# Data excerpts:
▼
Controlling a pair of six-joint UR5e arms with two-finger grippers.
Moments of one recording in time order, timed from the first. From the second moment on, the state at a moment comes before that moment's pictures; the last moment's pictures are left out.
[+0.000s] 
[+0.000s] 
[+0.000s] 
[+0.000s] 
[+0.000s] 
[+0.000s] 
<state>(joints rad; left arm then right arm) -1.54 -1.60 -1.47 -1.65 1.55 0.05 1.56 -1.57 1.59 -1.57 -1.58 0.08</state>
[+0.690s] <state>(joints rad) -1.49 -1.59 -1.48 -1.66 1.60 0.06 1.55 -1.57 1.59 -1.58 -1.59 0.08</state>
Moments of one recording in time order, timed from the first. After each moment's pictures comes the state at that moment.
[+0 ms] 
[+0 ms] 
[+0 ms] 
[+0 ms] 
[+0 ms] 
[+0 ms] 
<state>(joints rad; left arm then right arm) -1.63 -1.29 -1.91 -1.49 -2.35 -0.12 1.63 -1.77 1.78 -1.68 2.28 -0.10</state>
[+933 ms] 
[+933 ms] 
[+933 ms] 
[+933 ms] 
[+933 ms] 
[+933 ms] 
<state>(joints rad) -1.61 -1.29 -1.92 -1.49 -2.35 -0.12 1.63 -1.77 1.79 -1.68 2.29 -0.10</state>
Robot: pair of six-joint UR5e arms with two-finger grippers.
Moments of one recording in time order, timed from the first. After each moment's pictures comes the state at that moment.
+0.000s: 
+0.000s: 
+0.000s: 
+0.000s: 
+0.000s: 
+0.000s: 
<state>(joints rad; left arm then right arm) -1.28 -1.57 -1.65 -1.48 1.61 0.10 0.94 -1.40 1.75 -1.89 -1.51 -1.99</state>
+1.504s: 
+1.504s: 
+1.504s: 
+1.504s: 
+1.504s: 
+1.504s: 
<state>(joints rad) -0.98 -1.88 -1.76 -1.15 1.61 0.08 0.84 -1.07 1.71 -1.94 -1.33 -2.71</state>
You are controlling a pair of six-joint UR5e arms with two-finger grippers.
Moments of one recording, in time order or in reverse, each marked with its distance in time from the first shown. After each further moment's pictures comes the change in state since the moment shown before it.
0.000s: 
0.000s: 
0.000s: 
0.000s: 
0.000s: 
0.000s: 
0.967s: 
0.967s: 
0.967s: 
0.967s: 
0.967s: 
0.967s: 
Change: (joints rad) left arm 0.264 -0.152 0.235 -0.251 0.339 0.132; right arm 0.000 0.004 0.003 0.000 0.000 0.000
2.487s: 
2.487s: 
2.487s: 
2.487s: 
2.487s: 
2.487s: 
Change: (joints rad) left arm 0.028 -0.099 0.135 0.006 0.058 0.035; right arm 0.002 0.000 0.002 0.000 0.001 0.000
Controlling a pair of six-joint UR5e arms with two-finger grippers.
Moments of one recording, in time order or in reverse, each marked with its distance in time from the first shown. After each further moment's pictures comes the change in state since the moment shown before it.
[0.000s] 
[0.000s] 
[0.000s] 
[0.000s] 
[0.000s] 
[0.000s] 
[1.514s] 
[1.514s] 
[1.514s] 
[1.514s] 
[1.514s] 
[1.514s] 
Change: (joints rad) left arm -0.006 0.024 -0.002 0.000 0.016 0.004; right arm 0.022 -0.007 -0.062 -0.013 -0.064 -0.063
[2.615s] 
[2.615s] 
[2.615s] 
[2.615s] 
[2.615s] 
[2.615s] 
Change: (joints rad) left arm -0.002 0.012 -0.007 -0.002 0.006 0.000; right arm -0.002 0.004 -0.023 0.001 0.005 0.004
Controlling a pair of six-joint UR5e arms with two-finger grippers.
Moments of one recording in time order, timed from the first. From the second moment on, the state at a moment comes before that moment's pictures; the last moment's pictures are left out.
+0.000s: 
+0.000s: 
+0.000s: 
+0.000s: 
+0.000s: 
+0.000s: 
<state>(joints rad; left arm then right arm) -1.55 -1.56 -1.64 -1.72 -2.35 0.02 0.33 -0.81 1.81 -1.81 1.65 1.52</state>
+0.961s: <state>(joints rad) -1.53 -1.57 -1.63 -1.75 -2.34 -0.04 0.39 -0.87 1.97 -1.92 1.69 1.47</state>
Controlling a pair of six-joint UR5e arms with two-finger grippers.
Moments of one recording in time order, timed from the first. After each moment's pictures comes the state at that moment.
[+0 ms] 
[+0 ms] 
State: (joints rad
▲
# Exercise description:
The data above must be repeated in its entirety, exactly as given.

# Answer to the exercise:
Controlling a pair of six-joint UR5e arms with two-finger grippers.
Moments of one recording in time order, timed from the first. From the second moment on, the state at a moment comes before that moment's pictures; the last moment's pictures are left out.
[+0.000s] 
[+0.000s] 
[+0.000s] 
[+0.000s] 
[+0.000s] 
[+0.000s] 
<state>(joints rad; left arm then right arm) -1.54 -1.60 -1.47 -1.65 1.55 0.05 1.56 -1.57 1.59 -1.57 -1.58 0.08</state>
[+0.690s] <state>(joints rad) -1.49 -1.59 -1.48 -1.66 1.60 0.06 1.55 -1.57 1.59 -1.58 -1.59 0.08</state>
Moments of one recording in time order, timed from the first. After each moment's pictures comes the state at that moment.
[+0 ms] 
[+0 ms] 
[+0 ms] 
[+0 ms] 
[+0 ms] 
[+0 ms] 
<state>(joints rad; left arm then right arm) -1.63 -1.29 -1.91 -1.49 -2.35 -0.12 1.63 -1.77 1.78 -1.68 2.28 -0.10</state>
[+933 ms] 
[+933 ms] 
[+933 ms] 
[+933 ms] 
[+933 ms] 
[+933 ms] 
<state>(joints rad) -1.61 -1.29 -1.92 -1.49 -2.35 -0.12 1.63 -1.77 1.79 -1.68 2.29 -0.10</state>
Robot: pair of six-joint UR5e arms with two-finger grippers.
Moments of one recording in time order, timed from the first. After each moment's pictures comes the state at that moment.
+0.000s: 
+0.000s: 
+0.000s: 
+0.000s: 
+0.000s: 
+0.000s: 
<state>(joints rad; left arm then right arm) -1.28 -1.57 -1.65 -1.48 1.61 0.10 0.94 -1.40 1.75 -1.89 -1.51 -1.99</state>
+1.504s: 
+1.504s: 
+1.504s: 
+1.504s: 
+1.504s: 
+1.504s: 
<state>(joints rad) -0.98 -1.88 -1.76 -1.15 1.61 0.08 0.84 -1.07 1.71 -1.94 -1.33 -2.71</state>
You are controlling a pair of six-joint UR5e arms with two-finger grippers.
Moments of one recording, in time order or in reverse, each marked with its distance in time from the first shown. After each further moment's pictures comes the change in state since the moment shown before it.
0.000s: 
0.000s: 
0.000s: 
0.000s: 
0.000s: 
0.000s: 
0.967s: 
0.967s: 
0.967s: 
0.967s: 
0.967s: 
0.967s: 
Change: (joints rad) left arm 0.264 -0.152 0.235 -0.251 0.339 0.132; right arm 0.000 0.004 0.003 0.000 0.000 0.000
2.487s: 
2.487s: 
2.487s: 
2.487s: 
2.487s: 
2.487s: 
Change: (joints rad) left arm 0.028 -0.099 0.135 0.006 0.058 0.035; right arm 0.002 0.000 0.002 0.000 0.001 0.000
Controlling a pair of six-joint UR5e arms with two-finger grippers.
Moments of one recording, in time order or in reverse, each marked with its distance in time from the first shown. After each further moment's pictures comes the change in state since the moment shown before it.
[0.000s] 
[0.000s] 
[0.000s] 
[0.000s] 
[0.000s] 
[0.000s] 
[1.514s] 
[1.514s] 
[1.514s] 
[1.514s] 
[1.514s] 
[1.514s] 
Change: (joints rad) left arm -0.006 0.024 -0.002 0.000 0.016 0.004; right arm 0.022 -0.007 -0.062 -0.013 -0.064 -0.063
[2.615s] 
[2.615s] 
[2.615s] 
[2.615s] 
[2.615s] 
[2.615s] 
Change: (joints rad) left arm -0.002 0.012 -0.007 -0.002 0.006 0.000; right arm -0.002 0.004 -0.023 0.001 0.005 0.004
Controlling a pair of six-joint UR5e arms with two-finger grippers.
Moments of one recording in time order, timed from the first. From the second moment on, the state at a moment comes before that moment's pictures; the last moment's pictures are left out.
+0.000s: 
+0.000s: 
+0.000s: 
+0.000s: 
+0.000s: 
+0.000s: 
<state>(joints rad; left arm then right arm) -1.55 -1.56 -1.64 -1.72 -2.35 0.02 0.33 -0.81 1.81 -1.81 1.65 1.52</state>
+0.961s: <state>(joints rad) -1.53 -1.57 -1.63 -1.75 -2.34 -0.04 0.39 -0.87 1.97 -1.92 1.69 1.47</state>
Controlling a pair of six-joint UR5e arms with two-finger grippers.
Moments of one recording in time order, timed from the first. After each moment's pictures comes the state at that moment.
[+0 ms] 
[+0 ms] 
State: (joints rad

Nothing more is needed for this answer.